--- Work task ---
Print back every record below, exactly as it stands.

--- Given records ---
┌────────
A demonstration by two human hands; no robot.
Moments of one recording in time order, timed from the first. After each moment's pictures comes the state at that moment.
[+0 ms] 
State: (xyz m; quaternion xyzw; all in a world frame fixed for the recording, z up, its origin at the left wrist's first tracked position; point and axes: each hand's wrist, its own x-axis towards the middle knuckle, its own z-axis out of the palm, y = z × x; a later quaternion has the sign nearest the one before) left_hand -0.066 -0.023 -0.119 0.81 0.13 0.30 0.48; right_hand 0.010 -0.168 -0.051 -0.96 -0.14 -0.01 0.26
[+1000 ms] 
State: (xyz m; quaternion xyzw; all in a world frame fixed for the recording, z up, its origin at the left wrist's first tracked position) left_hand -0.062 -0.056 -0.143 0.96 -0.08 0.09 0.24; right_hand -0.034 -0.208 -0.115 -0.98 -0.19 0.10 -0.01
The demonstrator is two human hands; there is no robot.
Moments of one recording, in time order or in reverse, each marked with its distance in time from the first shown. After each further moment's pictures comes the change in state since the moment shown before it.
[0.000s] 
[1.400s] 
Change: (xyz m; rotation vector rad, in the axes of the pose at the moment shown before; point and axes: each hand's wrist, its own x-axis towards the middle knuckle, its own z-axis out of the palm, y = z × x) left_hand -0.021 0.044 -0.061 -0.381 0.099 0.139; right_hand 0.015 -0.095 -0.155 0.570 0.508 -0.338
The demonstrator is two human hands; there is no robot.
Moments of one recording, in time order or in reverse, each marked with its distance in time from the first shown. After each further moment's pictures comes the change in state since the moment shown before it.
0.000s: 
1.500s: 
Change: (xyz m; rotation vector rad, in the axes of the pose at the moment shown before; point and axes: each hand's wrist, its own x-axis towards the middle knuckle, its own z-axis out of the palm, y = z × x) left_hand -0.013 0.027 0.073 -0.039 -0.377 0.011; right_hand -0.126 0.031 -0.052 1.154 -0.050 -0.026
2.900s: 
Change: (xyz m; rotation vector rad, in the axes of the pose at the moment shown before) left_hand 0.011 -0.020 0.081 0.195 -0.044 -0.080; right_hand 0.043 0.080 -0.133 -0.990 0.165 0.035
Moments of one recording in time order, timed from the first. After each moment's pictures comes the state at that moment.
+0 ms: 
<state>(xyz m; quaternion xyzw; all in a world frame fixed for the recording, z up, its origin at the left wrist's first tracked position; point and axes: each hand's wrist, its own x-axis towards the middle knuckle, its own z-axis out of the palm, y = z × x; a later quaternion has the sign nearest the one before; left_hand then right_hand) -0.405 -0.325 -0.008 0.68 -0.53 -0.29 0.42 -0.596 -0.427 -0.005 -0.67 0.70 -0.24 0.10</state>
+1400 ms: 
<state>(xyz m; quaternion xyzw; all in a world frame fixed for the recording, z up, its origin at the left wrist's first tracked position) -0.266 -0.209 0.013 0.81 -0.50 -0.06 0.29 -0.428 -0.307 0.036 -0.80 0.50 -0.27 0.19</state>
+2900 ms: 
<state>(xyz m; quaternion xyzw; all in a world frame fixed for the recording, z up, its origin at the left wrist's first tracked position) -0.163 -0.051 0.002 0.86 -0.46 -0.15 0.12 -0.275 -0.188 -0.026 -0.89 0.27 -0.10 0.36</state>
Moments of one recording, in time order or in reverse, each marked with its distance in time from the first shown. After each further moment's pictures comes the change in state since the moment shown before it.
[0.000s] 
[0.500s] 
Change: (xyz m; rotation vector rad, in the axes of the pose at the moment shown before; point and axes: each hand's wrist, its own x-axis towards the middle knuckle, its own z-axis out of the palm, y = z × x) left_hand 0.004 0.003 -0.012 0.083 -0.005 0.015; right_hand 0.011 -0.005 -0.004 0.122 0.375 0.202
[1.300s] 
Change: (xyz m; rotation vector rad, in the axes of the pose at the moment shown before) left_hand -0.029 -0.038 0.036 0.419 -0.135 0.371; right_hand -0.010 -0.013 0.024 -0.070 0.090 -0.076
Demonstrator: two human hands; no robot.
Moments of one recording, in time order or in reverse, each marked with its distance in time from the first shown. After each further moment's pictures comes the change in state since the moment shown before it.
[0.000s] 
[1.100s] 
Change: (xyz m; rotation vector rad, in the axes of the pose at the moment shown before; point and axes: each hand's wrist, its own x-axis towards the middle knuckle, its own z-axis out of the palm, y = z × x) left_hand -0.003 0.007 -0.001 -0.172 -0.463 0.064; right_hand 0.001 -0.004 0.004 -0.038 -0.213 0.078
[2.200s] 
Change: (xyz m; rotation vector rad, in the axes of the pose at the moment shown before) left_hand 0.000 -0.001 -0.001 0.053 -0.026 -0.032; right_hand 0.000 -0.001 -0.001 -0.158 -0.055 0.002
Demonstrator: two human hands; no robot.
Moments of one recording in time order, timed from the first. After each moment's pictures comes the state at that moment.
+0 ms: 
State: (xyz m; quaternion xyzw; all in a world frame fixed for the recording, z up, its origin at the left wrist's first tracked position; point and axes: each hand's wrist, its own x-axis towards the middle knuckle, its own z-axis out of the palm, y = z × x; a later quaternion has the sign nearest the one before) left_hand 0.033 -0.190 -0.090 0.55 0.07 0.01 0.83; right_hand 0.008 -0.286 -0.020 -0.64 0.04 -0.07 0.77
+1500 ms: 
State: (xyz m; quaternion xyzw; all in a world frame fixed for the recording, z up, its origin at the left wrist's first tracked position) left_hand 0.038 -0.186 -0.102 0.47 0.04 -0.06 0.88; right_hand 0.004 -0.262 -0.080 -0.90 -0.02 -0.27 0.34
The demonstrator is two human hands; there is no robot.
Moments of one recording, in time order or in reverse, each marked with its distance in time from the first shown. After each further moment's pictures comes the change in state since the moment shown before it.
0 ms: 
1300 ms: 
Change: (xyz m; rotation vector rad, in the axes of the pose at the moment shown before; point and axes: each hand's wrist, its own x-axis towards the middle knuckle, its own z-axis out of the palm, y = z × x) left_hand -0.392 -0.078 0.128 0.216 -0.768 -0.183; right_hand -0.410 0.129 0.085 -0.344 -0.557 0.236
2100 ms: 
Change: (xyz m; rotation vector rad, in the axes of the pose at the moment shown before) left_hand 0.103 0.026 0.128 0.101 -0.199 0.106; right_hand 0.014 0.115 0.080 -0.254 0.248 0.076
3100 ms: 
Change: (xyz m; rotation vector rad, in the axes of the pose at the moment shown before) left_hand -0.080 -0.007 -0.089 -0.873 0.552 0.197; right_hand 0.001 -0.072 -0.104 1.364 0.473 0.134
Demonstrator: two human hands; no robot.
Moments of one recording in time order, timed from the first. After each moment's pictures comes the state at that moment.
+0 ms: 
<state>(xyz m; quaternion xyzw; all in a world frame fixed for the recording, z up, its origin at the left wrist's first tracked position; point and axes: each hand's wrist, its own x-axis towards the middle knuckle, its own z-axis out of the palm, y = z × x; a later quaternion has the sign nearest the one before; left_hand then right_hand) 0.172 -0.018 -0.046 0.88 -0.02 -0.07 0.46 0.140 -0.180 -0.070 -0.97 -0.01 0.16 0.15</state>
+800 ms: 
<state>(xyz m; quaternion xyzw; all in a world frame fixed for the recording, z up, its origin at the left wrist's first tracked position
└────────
--- Task response ---
A demonstration by two human hands; no robot.
Moments of one recording in time order, timed from the first. After each moment's pictures comes the state at that moment.
[+0 ms] 
State: (xyz m; quaternion xyzw; all in a world frame fixed for the recording, z up, its origin at the left wrist's first tracked position; point and axes: each hand's wrist, its own x-axis towards the middle knuckle, its own z-axis out of the palm, y = z × x; a later quaternion has the sign nearest the one before) left_hand -0.066 -0.023 -0.119 0.81 0.13 0.30 0.48; right_hand 0.010 -0.168 -0.051 -0.96 -0.14 -0.01 0.26
[+1000 ms] 
State: (xyz m; quaternion xyzw; all in a world frame fixed for the recording, z up, its origin at the left wrist's first tracked position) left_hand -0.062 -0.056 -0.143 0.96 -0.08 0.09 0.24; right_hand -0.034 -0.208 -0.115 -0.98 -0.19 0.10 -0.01
The demonstrator is two human hands; there is no robot.
Moments of one recording, in time order or in reverse, each marked with its distance in time from the first shown. After each further moment's pictures comes the change in state since the moment shown before it.
[0.000s] 
[1.400s] 
Change: (xyz m; rotation vector rad, in the axes of the pose at the moment shown before; point and axes: each hand's wrist, its own x-axis towards the middle knuckle, its own z-axis out of the palm, y = z × x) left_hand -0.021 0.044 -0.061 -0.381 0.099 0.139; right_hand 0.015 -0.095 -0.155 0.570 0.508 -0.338
The demonstrator is two human hands; there is no robot.
Moments of one recording, in time order or in reverse, each marked with its distance in time from the first shown. After each further moment's pictures comes the change in state since the moment shown before it.
0.000s: 
1.500s: 
Change: (xyz m; rotation vector rad, in the axes of the pose at the moment shown before; point and axes: each hand's wrist, its own x-axis towards the middle knuckle, its own z-axis out of the palm, y = z × x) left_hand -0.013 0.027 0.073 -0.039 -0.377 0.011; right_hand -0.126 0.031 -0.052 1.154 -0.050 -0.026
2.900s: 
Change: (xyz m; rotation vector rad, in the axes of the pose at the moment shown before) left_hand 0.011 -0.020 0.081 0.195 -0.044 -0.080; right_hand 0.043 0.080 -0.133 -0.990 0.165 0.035
Moments of one recording in time order, timed from the first. After each moment's pictures comes the state at that moment.
+0 ms: 
<state>(xyz m; quaternion xyzw; all in a world frame fixed for the recording, z up, its origin at the left wrist's first tracked position; point and axes: each hand's wrist, its own x-axis towards the middle knuckle, its own z-axis out of the palm, y = z × x; a later quaternion has the sign nearest the one before; left_hand then right_hand) -0.405 -0.325 -0.008 0.68 -0.53 -0.29 0.42 -0.596 -0.427 -0.005 -0.67 0.70 -0.24 0.10</state>
+1400 ms: 
<state>(xyz m; quaternion xyzw; all in a world frame fixed for the recording, z up, its origin at the left wrist's first tracked position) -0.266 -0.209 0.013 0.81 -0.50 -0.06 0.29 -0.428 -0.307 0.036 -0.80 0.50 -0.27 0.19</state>
+2900 ms: 
<state>(xyz m; quaternion xyzw; all in a world frame fixed for the recording, z up, its origin at the left wrist's first tracked position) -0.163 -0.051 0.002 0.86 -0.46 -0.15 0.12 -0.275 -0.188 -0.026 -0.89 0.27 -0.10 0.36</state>
Moments of one recording, in time order or in reverse, each marked with its distance in time from the first shown. After each further moment's pictures comes the change in state since the moment shown before it.
[0.000s] 
[0.500s] 
Change: (xyz m; rotation vector rad, in the axes of the pose at the moment shown before; point and axes: each hand's wrist, its own x-axis towards the middle knuckle, its own z-axis out of the palm, y = z × x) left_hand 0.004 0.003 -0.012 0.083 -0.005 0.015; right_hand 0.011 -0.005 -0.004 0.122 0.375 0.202
[1.300s] 
Change: (xyz m; rotation vector rad, in the axes of the pose at the moment shown before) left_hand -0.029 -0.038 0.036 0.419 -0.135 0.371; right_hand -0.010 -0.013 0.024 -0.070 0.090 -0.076
Demonstrator: two human hands; no robot.
Moments of one recording, in time order or in reverse, each marked with its distance in time from the first shown. After each further moment's pictures comes the change in state since the moment shown before it.
[0.000s] 
[1.100s] 
Change: (xyz m; rotation vector rad, in the axes of the pose at the moment shown before; point and axes: each hand's wrist, its own x-axis towards the middle knuckle, its own z-axis out of the palm, y = z × x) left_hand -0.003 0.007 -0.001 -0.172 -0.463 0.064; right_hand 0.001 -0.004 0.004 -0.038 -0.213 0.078
[2.200s] 
Change: (xyz m; rotation vector rad, in the axes of the pose at the moment shown before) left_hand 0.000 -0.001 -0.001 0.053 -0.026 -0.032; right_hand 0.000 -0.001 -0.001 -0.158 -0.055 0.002
Demonstrator: two human hands; no robot.
Moments of one recording in time order, timed from the first. After each moment's pictures comes the state at that moment.
+0 ms: 
State: (xyz m; quaternion xyzw; all in a world frame fixed for the recording, z up, its origin at the left wrist's first tracked position; point and axes: each hand's wrist, its own x-axis towards the middle knuckle, its own z-axis out of the palm, y = z × x; a later quaternion has the sign nearest the one before) left_hand 0.033 -0.190 -0.090 0.55 0.07 0.01 0.83; right_hand 0.008 -0.286 -0.020 -0.64 0.04 -0.07 0.77
+1500 ms: 
State: (xyz m; quaternion xyzw; all in a world frame fixed for the recording, z up, its origin at the left wrist's first tracked position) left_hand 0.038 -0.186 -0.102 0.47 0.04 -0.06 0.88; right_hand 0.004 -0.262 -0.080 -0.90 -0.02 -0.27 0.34
The demonstrator is two human hands; there is no robot.
Moments of one recording, in time order or in reverse, each marked with its distance in time from the first shown. After each further moment's pictures comes the change in state since the moment shown before it.
0 ms: 
1300 ms: 
Change: (xyz m; rotation vector rad, in the axes of the pose at the moment shown before; point and axes: each hand's wrist, its own x-axis towards the middle knuckle, its own z-axis out of the palm, y = z × x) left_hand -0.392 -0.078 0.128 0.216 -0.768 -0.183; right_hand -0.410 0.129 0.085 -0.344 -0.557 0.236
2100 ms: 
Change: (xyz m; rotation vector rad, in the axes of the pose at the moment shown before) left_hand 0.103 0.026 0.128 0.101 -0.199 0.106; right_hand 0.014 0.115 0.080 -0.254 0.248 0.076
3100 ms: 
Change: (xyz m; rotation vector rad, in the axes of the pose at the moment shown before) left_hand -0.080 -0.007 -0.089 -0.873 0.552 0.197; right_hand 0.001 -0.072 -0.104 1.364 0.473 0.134
Demonstrator: two human hands; no robot.
Moments of one recording in time order, timed from the first. After each moment's pictures comes the state at that moment.
+0 ms: 
<state>(xyz m; quaternion xyzw; all in a world frame fixed for the recording, z up, its origin at the left wrist's first tracked position; point and axes: each hand's wrist, its own x-axis towards the middle knuckle, its own z-axis out of the palm, y = z × x; a later quaternion has the sign nearest the one before; left_hand then right_hand) 0.172 -0.018 -0.046 0.88 -0.02 -0.07 0.46 0.140 -0.180 -0.070 -0.97 -0.01 0.16 0.15</state>
+800 ms: 
<state>(xyz m; quaternion xyzw; all in a world frame fixed for the recording, z up, its origin at the left wrist's first tracked position

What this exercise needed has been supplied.